PROBLEM TO WORK ON ::
Repeat exactly, and only, the lines below starting at the line that contains "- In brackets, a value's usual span" and ending at the line that contains "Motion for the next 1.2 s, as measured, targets", inclusive of both.
*** Opening of PROVIDED ENTRIES ***
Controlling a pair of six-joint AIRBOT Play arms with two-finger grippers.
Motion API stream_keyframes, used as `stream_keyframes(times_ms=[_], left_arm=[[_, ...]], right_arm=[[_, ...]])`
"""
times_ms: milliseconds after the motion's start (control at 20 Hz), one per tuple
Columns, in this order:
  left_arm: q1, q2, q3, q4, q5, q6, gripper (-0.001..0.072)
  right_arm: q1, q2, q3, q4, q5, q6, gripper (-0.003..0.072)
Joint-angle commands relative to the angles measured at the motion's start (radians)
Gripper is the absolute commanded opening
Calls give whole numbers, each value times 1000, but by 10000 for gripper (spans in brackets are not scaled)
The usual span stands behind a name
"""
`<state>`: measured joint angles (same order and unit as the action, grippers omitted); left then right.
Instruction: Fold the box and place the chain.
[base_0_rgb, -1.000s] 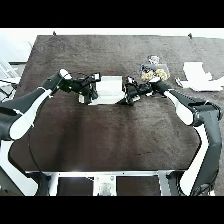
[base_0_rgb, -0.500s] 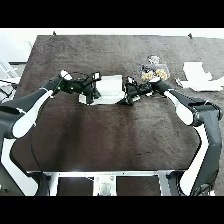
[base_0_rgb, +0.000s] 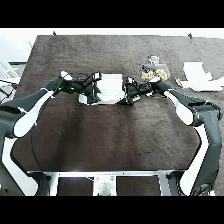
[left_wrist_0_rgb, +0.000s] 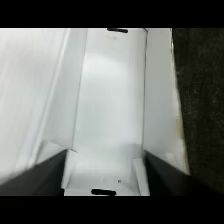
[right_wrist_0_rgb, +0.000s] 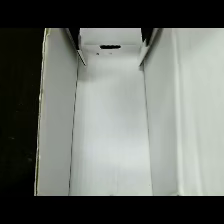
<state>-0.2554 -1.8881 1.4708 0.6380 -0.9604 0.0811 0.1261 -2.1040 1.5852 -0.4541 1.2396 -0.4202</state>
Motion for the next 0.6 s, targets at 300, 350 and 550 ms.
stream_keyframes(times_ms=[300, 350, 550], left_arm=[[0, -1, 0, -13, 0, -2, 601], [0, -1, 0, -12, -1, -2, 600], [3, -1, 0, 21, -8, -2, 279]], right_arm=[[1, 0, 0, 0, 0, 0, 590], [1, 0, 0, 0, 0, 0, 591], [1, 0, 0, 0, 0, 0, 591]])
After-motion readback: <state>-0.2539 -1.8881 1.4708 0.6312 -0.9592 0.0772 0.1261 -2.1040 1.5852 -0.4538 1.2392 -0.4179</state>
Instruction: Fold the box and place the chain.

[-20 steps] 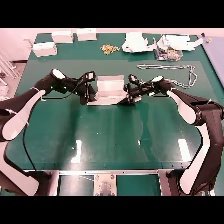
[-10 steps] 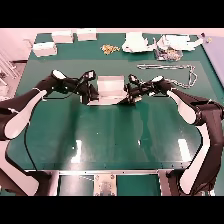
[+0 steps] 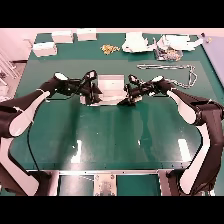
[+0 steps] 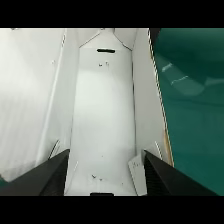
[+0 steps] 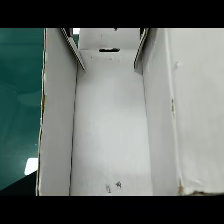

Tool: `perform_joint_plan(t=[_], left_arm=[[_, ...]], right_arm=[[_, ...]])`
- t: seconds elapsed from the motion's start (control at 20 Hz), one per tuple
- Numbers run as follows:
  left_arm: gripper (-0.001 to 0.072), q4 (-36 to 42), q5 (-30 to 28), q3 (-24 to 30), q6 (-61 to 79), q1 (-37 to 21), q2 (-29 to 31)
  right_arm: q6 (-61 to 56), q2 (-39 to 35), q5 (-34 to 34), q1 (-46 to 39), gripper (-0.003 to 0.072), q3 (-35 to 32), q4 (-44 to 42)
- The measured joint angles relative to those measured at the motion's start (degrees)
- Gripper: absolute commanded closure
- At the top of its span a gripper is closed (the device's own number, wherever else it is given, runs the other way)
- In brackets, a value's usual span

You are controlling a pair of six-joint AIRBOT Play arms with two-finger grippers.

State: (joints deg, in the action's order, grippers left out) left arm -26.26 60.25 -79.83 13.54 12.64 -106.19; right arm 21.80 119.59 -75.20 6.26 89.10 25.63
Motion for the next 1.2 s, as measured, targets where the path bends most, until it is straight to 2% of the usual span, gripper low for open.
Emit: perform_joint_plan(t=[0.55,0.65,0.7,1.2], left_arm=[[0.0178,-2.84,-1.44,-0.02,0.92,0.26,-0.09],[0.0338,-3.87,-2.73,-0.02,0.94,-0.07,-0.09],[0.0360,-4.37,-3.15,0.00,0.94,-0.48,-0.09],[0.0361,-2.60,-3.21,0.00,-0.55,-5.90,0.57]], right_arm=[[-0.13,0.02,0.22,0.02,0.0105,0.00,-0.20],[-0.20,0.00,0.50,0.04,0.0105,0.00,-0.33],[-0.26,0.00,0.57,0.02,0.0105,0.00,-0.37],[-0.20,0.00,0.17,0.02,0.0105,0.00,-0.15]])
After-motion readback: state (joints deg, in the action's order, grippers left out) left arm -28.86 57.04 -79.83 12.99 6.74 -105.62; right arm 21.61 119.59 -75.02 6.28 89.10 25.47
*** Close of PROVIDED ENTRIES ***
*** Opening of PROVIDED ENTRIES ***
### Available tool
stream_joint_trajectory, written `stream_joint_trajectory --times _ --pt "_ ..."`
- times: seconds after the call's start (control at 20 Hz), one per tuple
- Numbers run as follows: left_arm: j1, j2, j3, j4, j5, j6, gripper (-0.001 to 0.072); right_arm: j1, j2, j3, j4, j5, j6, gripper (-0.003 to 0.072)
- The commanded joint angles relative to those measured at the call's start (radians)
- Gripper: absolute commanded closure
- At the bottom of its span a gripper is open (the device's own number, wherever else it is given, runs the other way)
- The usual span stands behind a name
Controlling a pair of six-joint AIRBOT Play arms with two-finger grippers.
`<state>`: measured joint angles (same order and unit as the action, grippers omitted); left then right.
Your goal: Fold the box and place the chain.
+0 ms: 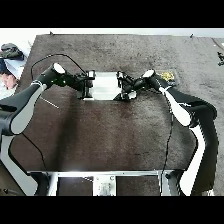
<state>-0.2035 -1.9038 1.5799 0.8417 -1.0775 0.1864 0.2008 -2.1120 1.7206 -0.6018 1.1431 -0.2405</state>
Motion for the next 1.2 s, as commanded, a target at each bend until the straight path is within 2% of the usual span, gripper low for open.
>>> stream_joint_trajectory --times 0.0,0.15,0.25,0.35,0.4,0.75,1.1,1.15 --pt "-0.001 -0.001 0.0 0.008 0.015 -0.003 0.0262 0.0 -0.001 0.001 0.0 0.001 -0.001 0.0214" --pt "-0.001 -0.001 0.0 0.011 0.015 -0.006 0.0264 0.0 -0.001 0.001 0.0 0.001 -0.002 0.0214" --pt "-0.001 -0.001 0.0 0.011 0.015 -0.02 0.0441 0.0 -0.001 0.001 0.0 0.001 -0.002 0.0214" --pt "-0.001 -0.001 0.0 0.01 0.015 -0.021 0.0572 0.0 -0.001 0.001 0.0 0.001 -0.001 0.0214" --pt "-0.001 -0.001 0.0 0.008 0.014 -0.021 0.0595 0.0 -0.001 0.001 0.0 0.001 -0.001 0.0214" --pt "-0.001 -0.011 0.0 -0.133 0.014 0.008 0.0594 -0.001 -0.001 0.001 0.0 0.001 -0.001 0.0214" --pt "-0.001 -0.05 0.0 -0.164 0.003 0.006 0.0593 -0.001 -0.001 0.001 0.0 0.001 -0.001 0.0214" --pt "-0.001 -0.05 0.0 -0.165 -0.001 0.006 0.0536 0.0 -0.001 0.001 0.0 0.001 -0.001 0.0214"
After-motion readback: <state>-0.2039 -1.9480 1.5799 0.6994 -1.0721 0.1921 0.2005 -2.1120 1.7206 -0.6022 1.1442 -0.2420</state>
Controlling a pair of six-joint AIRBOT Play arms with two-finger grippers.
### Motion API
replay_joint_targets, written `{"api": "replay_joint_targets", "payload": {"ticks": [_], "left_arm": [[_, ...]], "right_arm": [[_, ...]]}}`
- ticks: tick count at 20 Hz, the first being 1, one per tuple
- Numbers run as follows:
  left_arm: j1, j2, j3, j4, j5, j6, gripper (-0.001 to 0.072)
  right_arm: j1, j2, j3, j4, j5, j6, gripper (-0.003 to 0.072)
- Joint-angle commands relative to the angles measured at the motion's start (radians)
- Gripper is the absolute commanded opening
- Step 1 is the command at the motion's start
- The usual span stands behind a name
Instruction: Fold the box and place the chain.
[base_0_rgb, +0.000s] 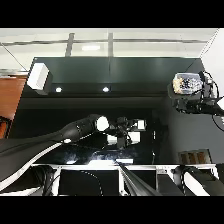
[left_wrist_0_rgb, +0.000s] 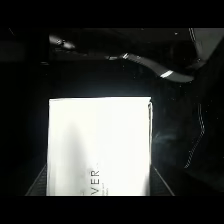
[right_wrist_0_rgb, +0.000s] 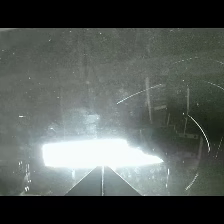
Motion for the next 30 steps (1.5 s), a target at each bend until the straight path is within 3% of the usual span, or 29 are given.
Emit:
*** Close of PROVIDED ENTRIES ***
WRITTEN SOLUTION ::
- In brackets, a value's usual span

You are controlling a pair of six-joint AIRBOT Play arms with two-finger grippers.

State: (joints deg, in the action's order, grippers left out) left arm -26.26 60.25 -79.83 13.54 12.64 -106.19; right arm 21.80 119.59 -75.20 6.26 89.10 25.63
Motion for the next 1.2 s, as measured, targets where the path bends most, until it is straight to 2% of the usual span, gripper low for open.

Here is where the answer stops.